Search the records for "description" and copy each line that holds it.
(Beginning of INPUT MATERIAL)
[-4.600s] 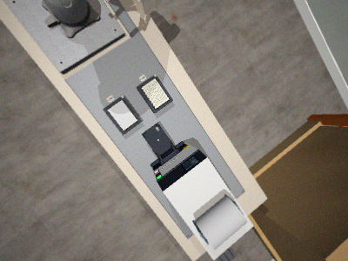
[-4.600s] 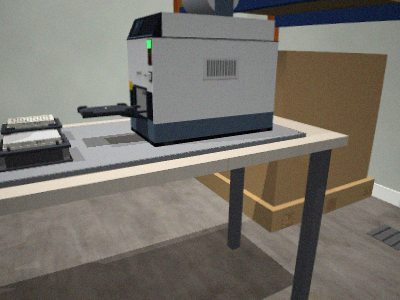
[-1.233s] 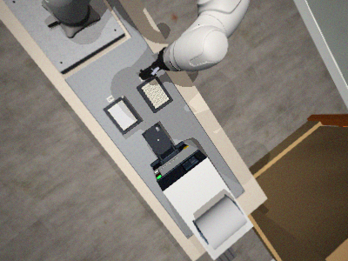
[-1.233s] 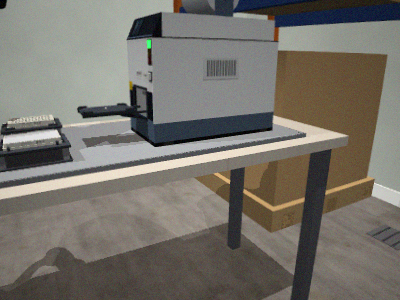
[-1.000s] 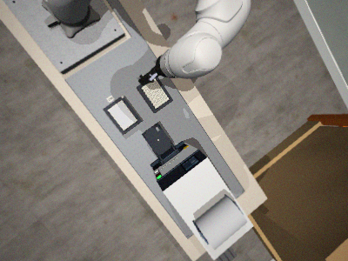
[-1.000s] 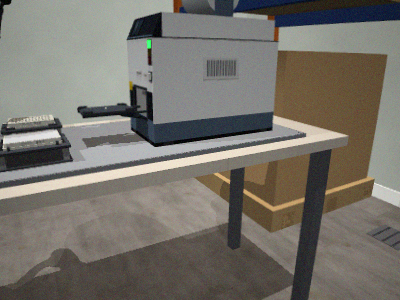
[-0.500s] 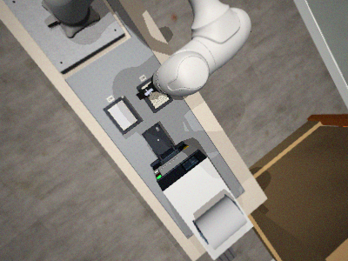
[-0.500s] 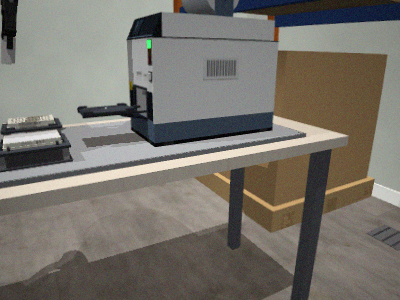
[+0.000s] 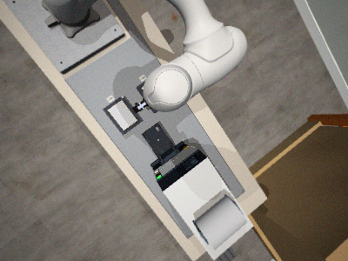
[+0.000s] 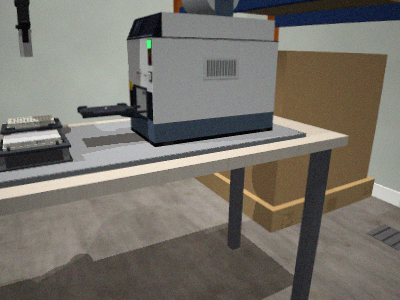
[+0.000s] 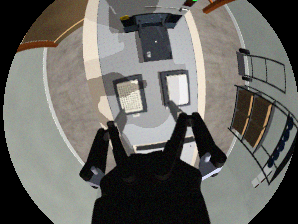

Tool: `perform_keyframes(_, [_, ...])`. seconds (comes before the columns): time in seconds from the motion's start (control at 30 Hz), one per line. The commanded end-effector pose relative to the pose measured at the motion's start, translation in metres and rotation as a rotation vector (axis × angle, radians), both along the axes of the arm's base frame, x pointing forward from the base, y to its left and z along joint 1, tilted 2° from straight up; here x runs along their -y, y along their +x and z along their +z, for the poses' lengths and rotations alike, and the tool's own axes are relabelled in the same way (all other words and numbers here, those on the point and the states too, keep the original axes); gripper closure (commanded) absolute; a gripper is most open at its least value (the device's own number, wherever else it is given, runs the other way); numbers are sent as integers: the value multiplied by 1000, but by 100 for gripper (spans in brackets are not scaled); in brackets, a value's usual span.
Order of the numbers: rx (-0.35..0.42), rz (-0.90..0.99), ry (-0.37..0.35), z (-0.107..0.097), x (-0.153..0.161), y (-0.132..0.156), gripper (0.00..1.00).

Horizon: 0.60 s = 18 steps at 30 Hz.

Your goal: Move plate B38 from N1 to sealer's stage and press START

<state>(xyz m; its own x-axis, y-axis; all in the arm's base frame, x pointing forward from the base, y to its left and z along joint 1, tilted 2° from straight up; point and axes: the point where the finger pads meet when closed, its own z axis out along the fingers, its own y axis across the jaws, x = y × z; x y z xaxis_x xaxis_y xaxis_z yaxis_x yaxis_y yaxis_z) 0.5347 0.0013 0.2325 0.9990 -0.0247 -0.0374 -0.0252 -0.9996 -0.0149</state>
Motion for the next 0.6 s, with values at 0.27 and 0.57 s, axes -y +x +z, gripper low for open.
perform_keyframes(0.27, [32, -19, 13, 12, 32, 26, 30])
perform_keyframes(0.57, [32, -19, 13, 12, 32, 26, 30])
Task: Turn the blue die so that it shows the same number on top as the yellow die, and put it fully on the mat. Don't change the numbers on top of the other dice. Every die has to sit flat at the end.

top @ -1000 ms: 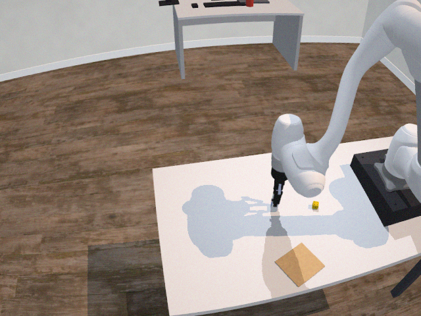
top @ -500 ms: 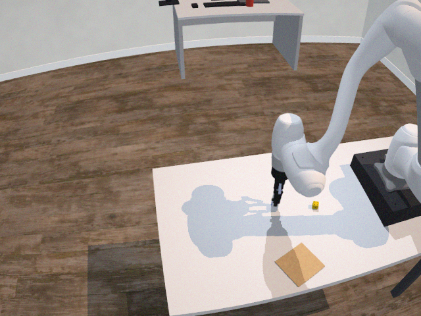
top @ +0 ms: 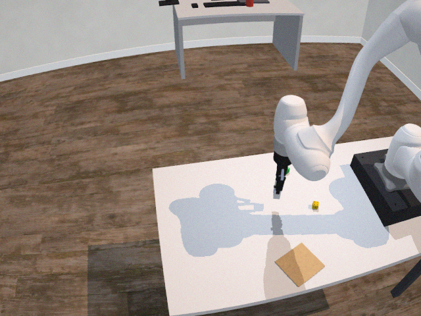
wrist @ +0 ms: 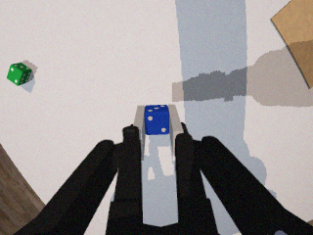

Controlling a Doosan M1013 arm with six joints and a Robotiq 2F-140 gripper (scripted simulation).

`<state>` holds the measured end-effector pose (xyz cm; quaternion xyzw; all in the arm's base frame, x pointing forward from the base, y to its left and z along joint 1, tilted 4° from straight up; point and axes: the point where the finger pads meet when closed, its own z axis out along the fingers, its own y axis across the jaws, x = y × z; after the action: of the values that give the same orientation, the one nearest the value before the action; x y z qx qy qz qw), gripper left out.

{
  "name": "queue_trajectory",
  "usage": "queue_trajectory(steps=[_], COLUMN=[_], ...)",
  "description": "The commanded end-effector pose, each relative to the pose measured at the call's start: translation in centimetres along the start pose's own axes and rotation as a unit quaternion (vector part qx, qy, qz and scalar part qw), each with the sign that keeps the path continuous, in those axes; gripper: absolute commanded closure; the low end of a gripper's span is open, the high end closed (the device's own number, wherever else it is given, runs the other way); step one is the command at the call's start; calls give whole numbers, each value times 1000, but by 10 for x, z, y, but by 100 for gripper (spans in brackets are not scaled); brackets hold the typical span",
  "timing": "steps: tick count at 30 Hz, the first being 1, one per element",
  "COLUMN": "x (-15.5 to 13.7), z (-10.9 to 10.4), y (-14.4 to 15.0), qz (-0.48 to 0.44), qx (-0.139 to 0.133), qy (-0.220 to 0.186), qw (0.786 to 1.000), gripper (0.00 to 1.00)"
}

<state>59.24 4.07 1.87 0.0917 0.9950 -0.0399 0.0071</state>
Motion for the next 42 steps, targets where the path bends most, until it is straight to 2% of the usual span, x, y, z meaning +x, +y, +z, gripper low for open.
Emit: queue_trajectory(steps=[1, 15, 25, 28, 29, 37, 42], x=[0, 0, 9, 9, 12, 19, 27], z=[-23, -25, -26, -26, -26, -27, -28], y=[3, 4, 49, 50, 62, 89, 111], qz=[-1, -9, -189, -192, -240, -347, -435], qx=[-2, -2, -3, -3, -3, -3, -3], qy=[0, 0, 0, 0, 0, -1, -1], qw=[1000, 1000, 982, 981, 971, 938, 901], gripper=[79, 79, 79, 79, 79, 79, 79])
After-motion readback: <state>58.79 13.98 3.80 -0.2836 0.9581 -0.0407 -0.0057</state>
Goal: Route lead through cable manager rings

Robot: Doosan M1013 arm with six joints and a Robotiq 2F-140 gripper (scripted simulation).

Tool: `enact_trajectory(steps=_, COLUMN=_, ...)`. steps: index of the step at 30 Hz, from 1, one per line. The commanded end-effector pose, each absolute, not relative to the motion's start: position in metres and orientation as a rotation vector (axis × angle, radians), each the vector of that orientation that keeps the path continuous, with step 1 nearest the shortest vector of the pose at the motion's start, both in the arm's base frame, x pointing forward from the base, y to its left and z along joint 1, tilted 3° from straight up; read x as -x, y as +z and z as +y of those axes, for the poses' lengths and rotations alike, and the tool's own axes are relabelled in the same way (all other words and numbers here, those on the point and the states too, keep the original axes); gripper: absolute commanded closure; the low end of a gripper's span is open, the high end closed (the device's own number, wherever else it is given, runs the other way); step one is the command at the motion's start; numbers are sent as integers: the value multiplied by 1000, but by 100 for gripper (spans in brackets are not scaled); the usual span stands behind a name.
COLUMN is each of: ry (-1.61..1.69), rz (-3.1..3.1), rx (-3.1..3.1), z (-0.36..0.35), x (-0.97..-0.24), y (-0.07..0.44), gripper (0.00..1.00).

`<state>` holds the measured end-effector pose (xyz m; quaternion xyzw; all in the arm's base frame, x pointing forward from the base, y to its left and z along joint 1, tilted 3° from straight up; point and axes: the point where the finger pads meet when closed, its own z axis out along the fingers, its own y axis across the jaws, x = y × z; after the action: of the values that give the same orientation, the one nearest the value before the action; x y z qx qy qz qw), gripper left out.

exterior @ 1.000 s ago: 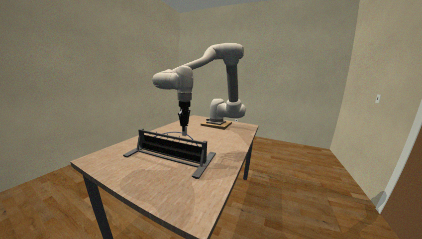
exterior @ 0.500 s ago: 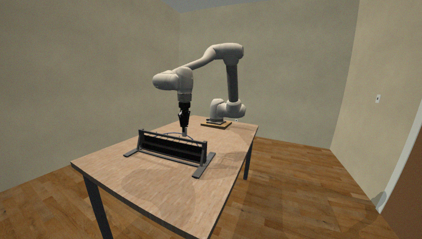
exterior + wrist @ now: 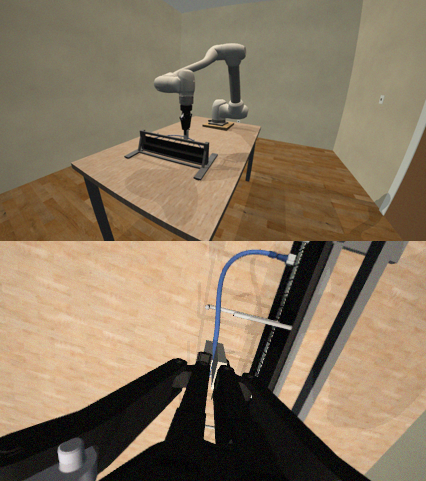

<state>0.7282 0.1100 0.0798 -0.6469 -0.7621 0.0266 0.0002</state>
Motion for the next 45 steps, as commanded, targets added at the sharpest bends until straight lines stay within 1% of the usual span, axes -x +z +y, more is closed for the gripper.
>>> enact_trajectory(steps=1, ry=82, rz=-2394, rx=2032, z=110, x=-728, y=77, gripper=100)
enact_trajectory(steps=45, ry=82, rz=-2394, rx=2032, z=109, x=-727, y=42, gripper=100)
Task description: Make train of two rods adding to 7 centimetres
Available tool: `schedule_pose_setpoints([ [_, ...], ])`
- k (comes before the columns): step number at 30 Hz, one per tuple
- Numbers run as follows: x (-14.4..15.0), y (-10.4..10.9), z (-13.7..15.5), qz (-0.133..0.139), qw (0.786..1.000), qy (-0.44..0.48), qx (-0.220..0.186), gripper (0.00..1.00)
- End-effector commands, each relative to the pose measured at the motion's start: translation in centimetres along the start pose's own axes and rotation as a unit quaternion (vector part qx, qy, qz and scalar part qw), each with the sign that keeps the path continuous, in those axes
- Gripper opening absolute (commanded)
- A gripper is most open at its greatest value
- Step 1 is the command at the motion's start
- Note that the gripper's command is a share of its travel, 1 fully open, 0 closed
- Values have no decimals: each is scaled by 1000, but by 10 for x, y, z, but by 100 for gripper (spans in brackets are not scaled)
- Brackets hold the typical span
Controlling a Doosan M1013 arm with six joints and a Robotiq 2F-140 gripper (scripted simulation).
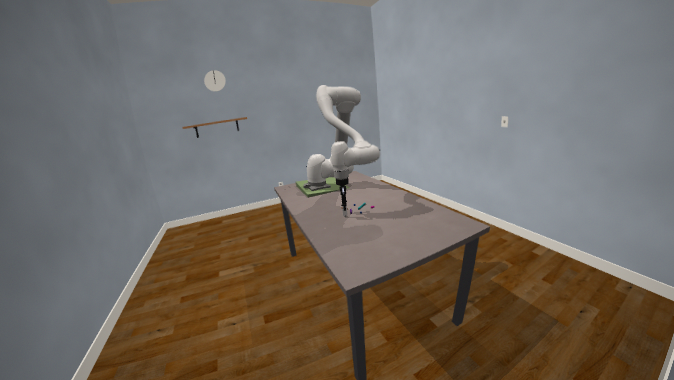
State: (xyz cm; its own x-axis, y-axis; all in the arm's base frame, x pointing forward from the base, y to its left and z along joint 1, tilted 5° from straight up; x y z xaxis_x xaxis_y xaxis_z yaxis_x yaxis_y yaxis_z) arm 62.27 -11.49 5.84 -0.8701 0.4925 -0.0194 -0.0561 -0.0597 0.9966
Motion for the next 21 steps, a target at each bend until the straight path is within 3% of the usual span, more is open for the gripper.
schedule_pose_setpoints([
  [1,0,-2,0,0,1000,0,0,28],
  [21,0,-12,0,0,1000,0,0,28],
])
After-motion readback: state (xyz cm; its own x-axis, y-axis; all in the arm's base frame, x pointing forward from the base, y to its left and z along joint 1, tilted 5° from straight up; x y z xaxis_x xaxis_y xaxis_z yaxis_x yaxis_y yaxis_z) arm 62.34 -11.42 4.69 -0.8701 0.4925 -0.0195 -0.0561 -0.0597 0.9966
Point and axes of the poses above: the point where the finger pads meet when closed, its own y axis back along the fingers, its own x axis across the jaws, z = x × y, the point moved 1 cm from there along y, back along the fingers
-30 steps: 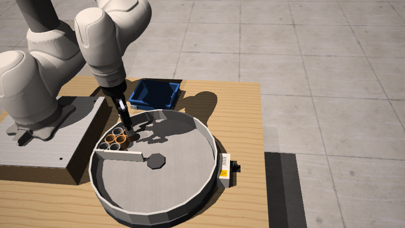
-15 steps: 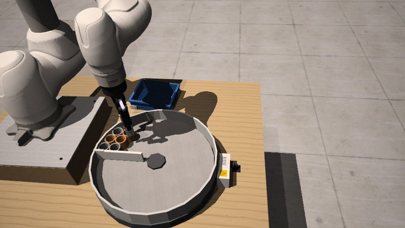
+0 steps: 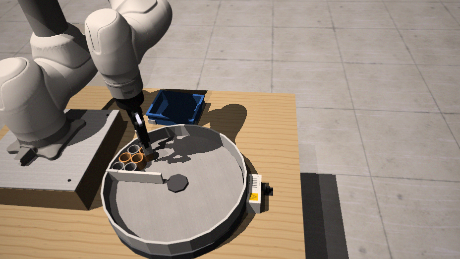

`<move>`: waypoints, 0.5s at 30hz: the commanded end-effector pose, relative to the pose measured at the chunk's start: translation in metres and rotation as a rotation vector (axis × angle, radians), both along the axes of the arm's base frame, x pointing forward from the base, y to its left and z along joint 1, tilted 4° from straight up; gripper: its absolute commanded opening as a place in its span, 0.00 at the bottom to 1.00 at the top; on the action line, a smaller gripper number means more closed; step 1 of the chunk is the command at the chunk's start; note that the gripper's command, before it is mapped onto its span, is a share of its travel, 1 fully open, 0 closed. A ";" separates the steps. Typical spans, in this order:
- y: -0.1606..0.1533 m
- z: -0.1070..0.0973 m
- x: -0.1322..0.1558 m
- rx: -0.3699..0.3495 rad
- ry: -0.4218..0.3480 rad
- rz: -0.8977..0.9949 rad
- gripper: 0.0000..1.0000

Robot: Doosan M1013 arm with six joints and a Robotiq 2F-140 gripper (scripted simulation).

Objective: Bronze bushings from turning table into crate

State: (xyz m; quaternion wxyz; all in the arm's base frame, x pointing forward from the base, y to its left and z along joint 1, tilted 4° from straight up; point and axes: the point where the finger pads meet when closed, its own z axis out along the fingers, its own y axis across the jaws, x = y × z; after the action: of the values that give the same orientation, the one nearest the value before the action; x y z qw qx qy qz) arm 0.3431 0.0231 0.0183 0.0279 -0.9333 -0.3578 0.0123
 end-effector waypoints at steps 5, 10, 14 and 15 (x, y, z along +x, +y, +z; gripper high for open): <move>0.000 0.000 0.000 0.000 0.000 0.000 0.28; 0.000 -0.001 0.000 0.000 0.000 0.000 0.28; 0.000 -0.005 0.000 0.000 0.000 0.000 0.28; 0.000 -0.007 0.000 0.000 0.000 0.000 0.28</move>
State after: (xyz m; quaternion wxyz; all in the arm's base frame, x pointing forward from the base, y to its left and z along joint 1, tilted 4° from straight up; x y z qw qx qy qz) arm 0.3429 0.0233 0.0138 0.0279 -0.9333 -0.3578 0.0124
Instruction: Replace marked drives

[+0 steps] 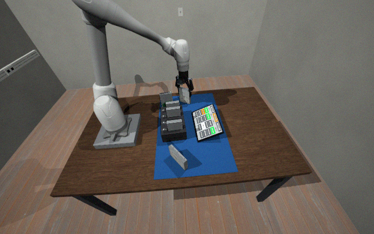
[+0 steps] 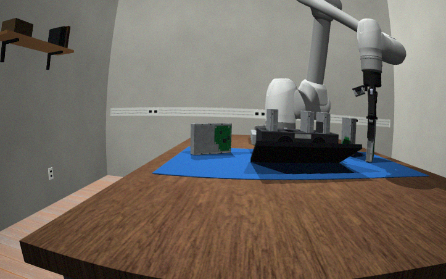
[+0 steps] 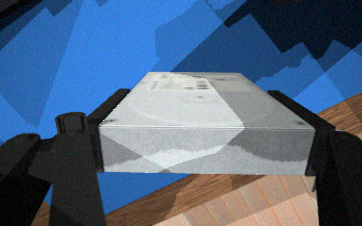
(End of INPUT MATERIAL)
• [EXERCISE RESULT]
  "description": "The commanded end-effector pose, each relative to the pose measured at the call's start: translation in centimetres along the start pose's own axes and rotation as a unit quaternion (vector part qx, qy, qz and scalar part qw), each with the sign that keeps the path continuous, in those axes; gripper: absolute commanded closure; the low end of a gripper's span is open, the high end closed (the device's own number, wherever else it is given, runs the other way); step one is the command at the call's start; calls give whole numbers, each value times 1000, but by 10 for x, z, y, but by 100 for gripper (spans in brackets are not scaled); brackets hold the typical span",
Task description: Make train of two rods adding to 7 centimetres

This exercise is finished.